Aim of the exercise:
Quote each line of the material verbatim, without the pictures.

Input records:
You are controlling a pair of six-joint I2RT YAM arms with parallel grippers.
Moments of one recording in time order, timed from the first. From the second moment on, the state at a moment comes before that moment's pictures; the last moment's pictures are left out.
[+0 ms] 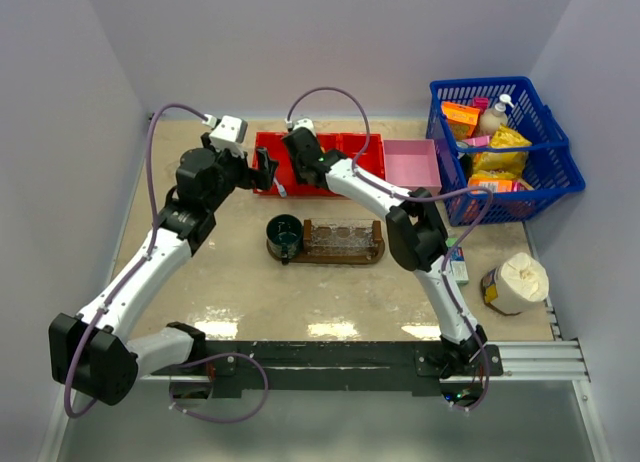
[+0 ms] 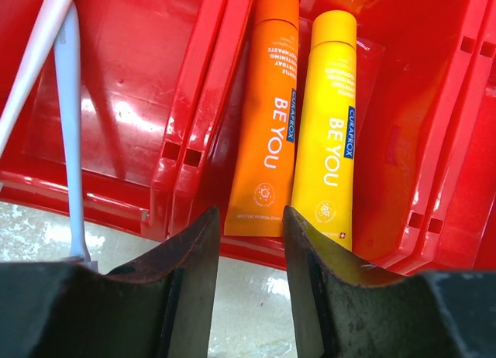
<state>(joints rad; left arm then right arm) -0.35 1.15 0.96 0.04 0.05 -0.10 0.72 2.34 2.06 -0.52 0.43 0.25</state>
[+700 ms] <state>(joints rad) -0.35 1.16 0.96 0.04 0.06 -0.11 0.72 2.40 2.06 -0.46 0.44 0.25</state>
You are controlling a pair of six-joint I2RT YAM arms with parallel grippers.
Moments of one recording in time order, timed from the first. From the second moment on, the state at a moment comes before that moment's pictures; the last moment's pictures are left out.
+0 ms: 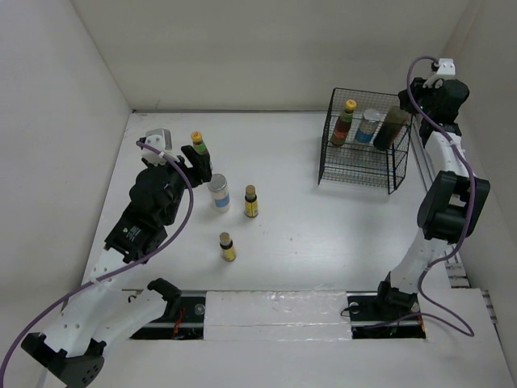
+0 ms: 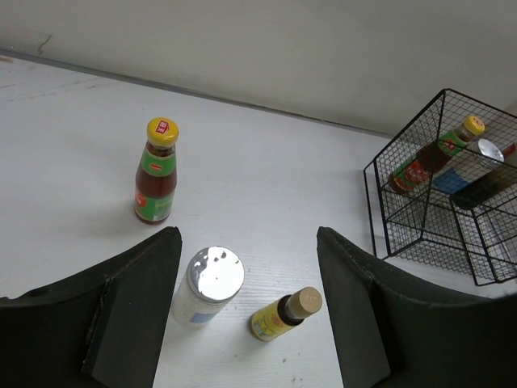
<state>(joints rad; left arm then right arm) -0.55 0.77 0.96 -0.28 -0.41 -0.39 -0.29 1.91 1.64 0.17 -0.38 0.05</state>
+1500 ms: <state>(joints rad) -0.55 0.62 0.94 -0.27 -0.56 -0.44 0.51 2.11 1.93 0.12 -0.63 0.04</state>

Output:
You are controlling a pair of six-joint I2RT YAM arms with parallel grippers.
Moments of one recording in time order, timed from the first. From the second moment on, the state at a moment comes before that moment's pictures; the last moment's pictures are left out.
[+0 ms] 
[+0 ms] 
<state>(joints rad; left arm then right arm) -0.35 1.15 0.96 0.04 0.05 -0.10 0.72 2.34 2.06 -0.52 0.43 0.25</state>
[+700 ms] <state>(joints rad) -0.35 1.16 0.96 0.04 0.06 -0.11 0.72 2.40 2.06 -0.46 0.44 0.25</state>
You are controlling a pair of six-joint I2RT YAM arms with parallel grippers.
Moments of one recording in time order, timed from the first. From the second moment on, the state at a moment comes before that moment's pictures; the last moment's pictures are left out.
+0 ms: 
+0 ms: 
<state>(joints rad; left arm then right arm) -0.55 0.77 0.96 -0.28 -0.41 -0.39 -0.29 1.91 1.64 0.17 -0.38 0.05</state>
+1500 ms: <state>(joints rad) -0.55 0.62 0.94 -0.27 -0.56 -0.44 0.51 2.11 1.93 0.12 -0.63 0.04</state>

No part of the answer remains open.